KNOW How to Make Up Your Mind! Adversarially Detecting and Alleviating Inconsistencies in Natural Language Explanations

Myeongjun Jang, Bodhisattwa Prasad Majumder, Julian McAuley, Thomas Lukasiewicz, Oana-Maria Camburu

Main: Interpretability and Analysis of Models for NLP Main-oral Paper

Session 5: Interpretability and Analysis of Models for NLP (Oral)
Conference Room: Metropolitan East
Conference Time: July 11, 16:15-17:15 (EDT) (America/Toronto)
Global Time: July 11, Session 5 (20:15-21:15 UTC)
Keywords: free-text/natural language explanations
TLDR: While recent works have been considerably improving the quality of the natural language explanations (NLEs) generated by a model to justify its predictions, there is very limited research in detecting and alleviating inconsistencies among generated NLEs.

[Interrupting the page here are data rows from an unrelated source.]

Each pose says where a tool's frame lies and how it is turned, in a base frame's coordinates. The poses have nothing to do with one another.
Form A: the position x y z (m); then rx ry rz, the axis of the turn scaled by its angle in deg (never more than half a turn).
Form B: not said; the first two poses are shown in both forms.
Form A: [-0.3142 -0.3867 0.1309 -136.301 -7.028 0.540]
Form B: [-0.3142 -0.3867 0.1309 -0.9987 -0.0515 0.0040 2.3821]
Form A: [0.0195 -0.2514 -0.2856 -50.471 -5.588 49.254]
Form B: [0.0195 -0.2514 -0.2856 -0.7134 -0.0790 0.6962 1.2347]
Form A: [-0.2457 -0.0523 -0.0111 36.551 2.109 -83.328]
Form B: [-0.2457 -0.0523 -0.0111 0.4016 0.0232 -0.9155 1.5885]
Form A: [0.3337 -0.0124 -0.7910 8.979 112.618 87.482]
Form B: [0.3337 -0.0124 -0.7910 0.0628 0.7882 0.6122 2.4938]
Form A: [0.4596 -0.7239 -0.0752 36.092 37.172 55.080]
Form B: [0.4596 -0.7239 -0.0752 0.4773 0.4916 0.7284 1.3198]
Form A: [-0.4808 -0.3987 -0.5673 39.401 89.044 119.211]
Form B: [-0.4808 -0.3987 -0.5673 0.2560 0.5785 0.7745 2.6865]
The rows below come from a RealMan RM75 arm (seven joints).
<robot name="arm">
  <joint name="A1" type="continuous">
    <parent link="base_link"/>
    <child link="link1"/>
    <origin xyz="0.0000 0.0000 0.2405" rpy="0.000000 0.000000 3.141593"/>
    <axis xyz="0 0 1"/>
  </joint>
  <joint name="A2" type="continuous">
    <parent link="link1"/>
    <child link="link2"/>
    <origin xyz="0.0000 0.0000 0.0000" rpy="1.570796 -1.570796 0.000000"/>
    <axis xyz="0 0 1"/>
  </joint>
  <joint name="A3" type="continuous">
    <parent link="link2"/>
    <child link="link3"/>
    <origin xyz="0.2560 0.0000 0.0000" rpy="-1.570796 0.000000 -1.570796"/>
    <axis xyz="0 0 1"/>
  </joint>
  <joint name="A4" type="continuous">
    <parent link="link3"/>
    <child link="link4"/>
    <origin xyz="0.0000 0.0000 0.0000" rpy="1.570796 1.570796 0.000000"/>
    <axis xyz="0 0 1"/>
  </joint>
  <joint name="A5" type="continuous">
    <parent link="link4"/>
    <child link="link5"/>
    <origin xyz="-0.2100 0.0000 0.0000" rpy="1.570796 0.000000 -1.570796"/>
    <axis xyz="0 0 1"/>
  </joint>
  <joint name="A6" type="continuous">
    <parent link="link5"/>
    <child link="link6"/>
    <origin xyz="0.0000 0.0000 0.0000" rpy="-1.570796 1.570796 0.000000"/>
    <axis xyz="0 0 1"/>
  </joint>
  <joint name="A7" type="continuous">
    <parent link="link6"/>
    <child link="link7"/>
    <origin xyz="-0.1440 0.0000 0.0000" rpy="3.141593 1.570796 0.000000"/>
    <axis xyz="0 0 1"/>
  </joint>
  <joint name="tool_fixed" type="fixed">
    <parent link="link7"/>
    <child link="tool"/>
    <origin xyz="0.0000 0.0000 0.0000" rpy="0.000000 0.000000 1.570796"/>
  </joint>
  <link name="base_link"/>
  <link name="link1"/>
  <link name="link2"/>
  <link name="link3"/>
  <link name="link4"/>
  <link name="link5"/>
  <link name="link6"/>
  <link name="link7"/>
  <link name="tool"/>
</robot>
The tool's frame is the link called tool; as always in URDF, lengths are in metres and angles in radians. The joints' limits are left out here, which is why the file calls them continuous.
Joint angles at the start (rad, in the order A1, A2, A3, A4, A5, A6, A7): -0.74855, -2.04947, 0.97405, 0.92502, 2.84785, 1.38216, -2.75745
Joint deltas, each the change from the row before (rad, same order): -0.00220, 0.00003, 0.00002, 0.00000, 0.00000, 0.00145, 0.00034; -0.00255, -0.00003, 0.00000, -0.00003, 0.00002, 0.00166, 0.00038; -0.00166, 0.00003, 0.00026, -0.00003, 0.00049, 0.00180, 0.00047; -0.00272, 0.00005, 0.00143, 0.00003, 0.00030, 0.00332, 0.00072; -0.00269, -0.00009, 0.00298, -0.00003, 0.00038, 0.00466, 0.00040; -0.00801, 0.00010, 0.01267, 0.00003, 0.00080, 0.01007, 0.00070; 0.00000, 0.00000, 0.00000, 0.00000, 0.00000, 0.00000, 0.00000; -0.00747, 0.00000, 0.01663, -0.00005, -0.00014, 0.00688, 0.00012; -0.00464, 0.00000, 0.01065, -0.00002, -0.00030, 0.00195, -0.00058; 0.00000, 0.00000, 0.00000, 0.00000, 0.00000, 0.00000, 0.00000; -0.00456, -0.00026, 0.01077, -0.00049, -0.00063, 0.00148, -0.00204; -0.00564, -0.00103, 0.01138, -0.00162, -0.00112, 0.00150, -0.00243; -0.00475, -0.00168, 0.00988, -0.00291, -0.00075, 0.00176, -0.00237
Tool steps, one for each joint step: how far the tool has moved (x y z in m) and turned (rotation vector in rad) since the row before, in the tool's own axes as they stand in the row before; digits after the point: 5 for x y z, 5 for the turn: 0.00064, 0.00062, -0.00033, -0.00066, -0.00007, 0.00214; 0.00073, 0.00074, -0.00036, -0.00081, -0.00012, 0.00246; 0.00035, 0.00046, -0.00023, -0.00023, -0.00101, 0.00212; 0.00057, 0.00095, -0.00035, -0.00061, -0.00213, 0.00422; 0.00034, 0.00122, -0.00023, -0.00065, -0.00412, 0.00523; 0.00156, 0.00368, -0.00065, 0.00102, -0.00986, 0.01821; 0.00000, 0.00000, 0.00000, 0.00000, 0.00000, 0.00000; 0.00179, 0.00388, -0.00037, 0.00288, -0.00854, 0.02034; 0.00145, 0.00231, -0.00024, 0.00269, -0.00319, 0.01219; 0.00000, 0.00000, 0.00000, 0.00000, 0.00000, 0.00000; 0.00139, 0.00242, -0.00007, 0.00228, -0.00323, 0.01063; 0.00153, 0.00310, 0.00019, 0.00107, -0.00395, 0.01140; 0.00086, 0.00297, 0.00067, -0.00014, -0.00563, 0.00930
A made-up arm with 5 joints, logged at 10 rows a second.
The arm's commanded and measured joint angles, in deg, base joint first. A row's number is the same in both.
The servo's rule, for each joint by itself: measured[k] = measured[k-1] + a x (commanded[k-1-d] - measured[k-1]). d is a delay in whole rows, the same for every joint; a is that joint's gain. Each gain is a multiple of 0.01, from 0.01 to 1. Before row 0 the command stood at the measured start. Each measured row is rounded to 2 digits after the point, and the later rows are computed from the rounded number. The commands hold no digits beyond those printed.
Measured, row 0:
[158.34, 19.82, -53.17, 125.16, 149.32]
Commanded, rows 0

In this work, we leverage external knowledge ...
You can open the #paper-P2373 channel in a separate window.
Abstract: While recent works have been considerably improving the quality of the natural language explanations (NLEs) generated by a model to justify its predictions, there is very limited research in detecting and alleviating inconsistencies among generated NLEs. In this work, we leverage external knowledge bases to significantly improve on an existing adversarial attack for detecting inconsistent NLEs. We apply our attack to high-performing NLE models and show that models with higher NLE quality do not necessarily generate fewer inconsistencies. Moreover, we propose an off-the-shelf mitigation method to alleviate inconsistencies by grounding the model into external background knowledge. Our method decreases the inconsistencies of previous high-performing NLE models as detected by our attack.